Probing the cosmological variation of the fine-structure constant: Results based on VLT-UVES sample

Abstract

Development of fundamental physics relies on the constancy of various fundamental quantities such as the fine structure constant. Detecting or constraining the possible time variations of these fundamental physical quantities is an important step toward a complete understanding of basic physics. Here we present the results from a detailed many-multiplet analysis performed using high signal-to-noise ratio, high spectral resolution observations of 23 Mg II systems detected toward 18 QSOs in the redshift range 0.4<z<2.3 obtained using UVES at the VLT. We validate our procedure and define the selection criteria that will avoid possible systematics using detail analysis of simulated data set. We show our Voigt profile fitting code recovers the variation in \alpha very accurately when we use single component systems and multiple component systems that are not heavily blended. Spurious detections are frequently seen when we use heavily blended systems or the systems with very weak lines. Thus we avoided heavily blended systems and the systems with Fe II column density < 2x10^12 cm^-2 in the analysis. All steps involved in the analysis are presented in detail.

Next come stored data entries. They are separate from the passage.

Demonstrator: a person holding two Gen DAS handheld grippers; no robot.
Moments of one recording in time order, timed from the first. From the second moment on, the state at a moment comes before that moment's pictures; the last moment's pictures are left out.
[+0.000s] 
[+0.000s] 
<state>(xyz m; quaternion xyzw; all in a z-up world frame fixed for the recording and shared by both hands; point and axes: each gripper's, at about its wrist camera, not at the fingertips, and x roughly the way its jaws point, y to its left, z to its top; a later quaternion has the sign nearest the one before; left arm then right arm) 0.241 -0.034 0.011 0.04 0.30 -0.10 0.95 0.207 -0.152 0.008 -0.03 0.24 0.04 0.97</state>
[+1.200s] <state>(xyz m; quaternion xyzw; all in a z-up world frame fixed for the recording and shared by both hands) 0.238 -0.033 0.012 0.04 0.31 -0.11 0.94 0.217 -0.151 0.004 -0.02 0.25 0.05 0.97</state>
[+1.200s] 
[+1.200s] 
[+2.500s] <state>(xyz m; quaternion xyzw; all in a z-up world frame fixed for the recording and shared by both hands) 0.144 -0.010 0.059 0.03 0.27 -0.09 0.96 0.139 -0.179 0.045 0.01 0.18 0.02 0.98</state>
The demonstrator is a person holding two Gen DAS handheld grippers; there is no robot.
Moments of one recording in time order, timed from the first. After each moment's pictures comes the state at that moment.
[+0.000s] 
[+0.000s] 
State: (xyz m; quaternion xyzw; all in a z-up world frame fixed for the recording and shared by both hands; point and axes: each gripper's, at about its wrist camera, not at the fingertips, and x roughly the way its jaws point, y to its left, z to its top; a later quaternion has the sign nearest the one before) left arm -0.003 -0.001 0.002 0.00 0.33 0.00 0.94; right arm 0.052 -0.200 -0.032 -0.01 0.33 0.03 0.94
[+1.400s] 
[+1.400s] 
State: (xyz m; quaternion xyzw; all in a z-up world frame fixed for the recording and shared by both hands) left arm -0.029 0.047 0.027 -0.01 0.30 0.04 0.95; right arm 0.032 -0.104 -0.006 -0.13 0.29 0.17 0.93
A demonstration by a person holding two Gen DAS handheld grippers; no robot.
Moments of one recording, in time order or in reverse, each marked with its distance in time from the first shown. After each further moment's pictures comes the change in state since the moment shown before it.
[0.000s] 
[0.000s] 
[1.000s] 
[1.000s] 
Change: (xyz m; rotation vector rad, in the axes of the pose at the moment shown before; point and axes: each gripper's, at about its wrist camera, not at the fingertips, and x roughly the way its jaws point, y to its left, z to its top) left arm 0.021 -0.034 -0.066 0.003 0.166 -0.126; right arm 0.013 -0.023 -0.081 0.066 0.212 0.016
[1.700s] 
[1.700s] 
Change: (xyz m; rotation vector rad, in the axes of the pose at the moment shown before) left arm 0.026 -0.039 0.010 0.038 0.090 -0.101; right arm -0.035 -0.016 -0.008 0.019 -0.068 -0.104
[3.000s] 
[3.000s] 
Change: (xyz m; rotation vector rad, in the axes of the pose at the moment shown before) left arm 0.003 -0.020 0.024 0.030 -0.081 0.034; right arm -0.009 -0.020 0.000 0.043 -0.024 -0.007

The weighted mean value of the variation in \alpha obtained from our analysis over the redshift range 0.4<z<2.3 is {\Delta\alpha/\alpha} = (-0.06+/-0.06)x10^-5. The median redshift of our sample is 1.55 the 3\sigma upper limit on the time variation of $\alpha$ is -2.5x10^-16 yr^-1< (\Delta\alpha/\alpha\Delta t) <+1.2x10^-16 yr^-1. To our knowledge this is the strongest constraint from quasar absorption line studies till date.